Lighthouse scores vary between runs even on the same page. Some variance is inherent (page nondeterminism, network jitter) and unavoidable. The largest avoidable source is the test machine itself. Underpowered hardware, or hardware doing other work (background apps, browser extensions, other Lighthouse runs) while the audit is in progress, produces unstable scores. This is why running Lighthouse on a developer laptop or a shared CI runner is unreliable.

Dedicated infrastructure

xcelera audits run on dedicated, high-performance machines with no other workloads. We benchmarked several hosting providers before picking one with consistent run-to-run results, and we don't share or re-use audit machines across organizations.

CPU throttling

Lighthouse simulates a slower device by applying a CPU throttle multiplier.

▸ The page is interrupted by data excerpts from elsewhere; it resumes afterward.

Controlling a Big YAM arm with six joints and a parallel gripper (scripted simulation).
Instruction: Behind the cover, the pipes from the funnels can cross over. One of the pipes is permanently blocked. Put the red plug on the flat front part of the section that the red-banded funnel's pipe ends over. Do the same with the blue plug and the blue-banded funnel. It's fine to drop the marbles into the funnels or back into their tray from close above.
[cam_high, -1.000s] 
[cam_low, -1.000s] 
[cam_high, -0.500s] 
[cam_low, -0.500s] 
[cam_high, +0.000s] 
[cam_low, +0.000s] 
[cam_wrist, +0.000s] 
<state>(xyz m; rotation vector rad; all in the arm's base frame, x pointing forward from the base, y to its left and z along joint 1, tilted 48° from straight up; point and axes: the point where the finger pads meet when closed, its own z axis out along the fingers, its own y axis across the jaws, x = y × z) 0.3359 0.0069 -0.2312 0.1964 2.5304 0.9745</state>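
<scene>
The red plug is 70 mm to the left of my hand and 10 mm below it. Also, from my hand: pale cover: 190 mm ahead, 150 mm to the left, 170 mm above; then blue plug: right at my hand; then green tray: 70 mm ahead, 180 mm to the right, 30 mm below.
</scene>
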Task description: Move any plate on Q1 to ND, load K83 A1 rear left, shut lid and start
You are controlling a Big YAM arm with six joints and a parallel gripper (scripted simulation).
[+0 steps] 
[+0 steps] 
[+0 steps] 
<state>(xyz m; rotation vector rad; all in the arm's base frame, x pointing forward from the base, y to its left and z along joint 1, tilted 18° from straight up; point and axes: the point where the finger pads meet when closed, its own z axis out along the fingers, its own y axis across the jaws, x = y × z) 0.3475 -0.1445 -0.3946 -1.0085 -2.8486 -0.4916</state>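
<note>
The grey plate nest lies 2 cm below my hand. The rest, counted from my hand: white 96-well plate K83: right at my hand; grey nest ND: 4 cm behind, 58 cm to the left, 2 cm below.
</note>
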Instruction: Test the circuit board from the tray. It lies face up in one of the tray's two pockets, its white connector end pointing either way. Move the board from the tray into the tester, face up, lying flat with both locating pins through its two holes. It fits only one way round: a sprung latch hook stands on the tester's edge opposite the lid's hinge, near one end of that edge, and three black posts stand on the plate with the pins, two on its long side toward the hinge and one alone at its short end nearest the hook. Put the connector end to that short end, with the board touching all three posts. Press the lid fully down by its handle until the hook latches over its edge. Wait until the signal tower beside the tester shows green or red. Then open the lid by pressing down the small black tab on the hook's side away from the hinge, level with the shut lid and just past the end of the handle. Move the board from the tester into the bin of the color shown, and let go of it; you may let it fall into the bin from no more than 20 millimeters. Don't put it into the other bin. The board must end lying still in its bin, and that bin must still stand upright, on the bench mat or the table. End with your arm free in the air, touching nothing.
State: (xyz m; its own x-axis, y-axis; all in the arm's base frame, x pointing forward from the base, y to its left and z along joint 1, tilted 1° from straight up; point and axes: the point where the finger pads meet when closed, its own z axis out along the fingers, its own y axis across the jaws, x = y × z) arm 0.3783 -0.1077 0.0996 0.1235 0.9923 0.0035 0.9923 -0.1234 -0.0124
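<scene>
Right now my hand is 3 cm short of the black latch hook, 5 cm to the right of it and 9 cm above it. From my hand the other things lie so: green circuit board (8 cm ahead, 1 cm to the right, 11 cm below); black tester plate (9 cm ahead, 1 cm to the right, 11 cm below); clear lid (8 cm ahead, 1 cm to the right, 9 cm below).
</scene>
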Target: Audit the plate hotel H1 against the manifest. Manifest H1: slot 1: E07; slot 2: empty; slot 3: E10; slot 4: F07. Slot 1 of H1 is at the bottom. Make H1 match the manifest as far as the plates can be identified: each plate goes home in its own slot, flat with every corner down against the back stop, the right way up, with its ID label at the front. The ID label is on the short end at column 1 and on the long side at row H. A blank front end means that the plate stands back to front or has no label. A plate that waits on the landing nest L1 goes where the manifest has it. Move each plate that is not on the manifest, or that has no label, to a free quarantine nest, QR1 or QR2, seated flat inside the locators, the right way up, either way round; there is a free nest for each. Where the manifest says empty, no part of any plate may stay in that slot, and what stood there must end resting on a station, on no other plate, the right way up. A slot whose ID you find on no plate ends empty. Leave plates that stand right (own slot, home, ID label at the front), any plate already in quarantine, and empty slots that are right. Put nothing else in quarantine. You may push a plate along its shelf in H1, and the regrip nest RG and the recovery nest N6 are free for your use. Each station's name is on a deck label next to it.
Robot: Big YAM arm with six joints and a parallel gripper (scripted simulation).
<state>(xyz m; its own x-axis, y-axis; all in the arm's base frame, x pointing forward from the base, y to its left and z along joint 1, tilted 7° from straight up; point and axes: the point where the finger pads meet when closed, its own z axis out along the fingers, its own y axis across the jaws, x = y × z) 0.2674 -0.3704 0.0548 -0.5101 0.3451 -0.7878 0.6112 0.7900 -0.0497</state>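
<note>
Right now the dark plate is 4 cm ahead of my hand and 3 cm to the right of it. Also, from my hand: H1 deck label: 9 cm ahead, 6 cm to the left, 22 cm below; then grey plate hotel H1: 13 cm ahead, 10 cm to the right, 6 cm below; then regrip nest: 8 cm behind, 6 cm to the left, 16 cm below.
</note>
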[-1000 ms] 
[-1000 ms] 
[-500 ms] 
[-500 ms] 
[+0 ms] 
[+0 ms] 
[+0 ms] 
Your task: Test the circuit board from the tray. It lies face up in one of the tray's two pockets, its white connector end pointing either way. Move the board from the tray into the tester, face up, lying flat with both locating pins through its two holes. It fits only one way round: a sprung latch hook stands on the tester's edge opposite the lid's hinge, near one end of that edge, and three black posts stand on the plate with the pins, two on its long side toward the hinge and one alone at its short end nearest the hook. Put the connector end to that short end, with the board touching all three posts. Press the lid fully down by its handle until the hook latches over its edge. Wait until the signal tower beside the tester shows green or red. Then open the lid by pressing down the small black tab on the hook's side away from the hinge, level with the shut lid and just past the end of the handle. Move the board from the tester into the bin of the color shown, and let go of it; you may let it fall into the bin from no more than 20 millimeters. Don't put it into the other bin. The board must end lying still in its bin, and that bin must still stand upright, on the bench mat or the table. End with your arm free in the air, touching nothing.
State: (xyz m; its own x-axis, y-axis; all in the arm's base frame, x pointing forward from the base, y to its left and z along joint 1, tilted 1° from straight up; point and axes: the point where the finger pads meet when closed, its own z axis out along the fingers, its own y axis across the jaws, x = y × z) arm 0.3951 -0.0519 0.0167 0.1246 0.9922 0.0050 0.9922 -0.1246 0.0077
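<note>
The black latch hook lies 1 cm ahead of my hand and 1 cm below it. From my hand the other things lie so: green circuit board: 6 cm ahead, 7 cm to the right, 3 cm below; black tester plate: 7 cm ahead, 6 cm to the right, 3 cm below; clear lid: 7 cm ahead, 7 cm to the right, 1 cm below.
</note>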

The multiplier is relative to host speed, so the same setting produces different simulated devices on different hardware.

We benchmark each audit machine and compute a throttle multiplier that targets a fixed simulated device. The simulated profile stays consistent regardless of which machine picks up the audit.

Multi-run aggregation

Even on stable hardware, Lighthouse has variance from network timing, GC pauses, and JIT warmup. Each audit performs a minimum of 3 runs. We apply statistical analysis across those runs to pick a representative result and exclude outliers. If the intial audit results are not producing consistent results, we may trigger additional runs.

See Concepts for how runs and audits relate.

Monitoring

We track baseline performance, network conditions, and run variance on every audit machine. If we detect an audit machine does not pass the expected benchmarks we discard it and start a new one.